Suspended sediment in rivers plays an important role in ensuring the diversity of riparian environments in rivers, maintaining shorelines, and supplying nutrients associated with sediment to the ocean. On the other hand, in-situ measurements of suspended sediment concentrations (SSC) are both financial and time consuming and making it difficult to obtain the actual form of global sediment transport. To compensate for inadequate observations and to clarify global sediment dynamics, remote sensing has recently become an effective tool for estimating SSC. Previous studies have been focused on developing a relationship between SSC and remote sensing reflectance, which satellite observes. However, while these methods require parameter estimation based on in-situ observations, its parameters differ from river to river. Therefore, the relationship obtained from one river cannot be applied to other rivers. In addition,a few studies aim for global application are based on field observations and have low accuracy.
In this study, we developed a model that does not require in-situ observation of SSC. The model combines bio-optical model and suspended sediment flux preservation at the confluence.
Firstly, the model that once particle size distribution of suspended sediment is known, SSC is obtained, is developed. The Junge function (N=KD^-j, where N is the number of particle for each size, D is the diameter and K,j are coefficients) is assumed as the particle size distribution. This particle size distribution gives the backscattering coefficient per unit mass of suspended sediment, which is the input value for the bio-optical model, by using Mie scattering theory. The bio-optical model is simplified by the assumption that the reflectance at near-infrared wavelengths in rivers containing high SSC is dominated by suspended sediment and water. Then, bio-optical model tells the relationship between SSC and particle size distribution. Supposing that particle size distribution is stationary in each river, the optimal SSC would minimize the sum of all the error between the reflectance estimated from the model and the satellite reflectance.

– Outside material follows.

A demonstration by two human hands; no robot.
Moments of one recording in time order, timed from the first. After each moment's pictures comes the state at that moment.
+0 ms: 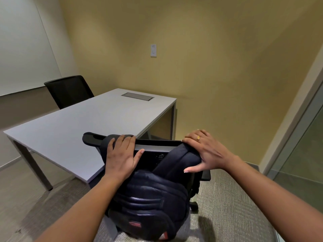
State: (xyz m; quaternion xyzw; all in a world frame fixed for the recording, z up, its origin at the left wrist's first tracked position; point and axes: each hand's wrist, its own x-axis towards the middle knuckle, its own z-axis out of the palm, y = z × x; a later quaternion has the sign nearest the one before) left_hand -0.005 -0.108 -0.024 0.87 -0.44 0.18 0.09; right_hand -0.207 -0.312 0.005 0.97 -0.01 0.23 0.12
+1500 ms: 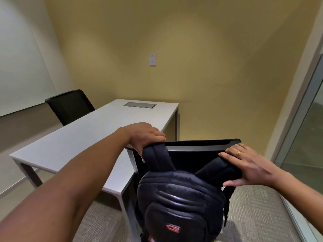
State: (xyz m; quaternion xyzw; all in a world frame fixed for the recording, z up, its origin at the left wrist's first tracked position) left_hand 0.153 -0.094 0.071 0.48 -0.84 0.15 -0.20; right_hand -0.197 -0.222 -0.018 0.93 -0.05 0.27 0.23
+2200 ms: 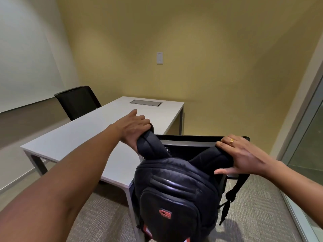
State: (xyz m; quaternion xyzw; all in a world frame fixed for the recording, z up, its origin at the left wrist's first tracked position) left_hand 0.184 -0.033 0.079 0.56 -0.75 0.29 -0.19; right_hand -0.156 -0.186 0.008 0.93 -0.05 0.29 0.20
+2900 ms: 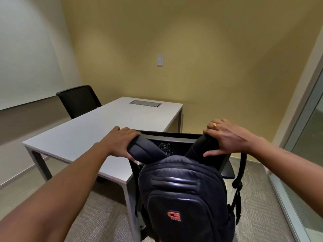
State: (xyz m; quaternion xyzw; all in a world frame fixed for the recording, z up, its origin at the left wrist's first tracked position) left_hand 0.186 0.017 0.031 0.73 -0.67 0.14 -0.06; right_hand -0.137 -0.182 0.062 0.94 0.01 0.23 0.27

Next, the parameter j for the particle size distribution is determined. At the confluences, there are two ways to determine the sediment concentration in the river after the confluence: using flux conservation at the confluences or using satellite reflectance. The optimal grain size distribution should minimize the error in the sediment concentration determined by these two methods for all satellite images acquired. This yields the parameters of the optimal grain size distribution.
By applying this algorithm, the paraticle size distribution of sediment in each river is estimated, and the sediment concentration can be determined without using parameters that require field observations.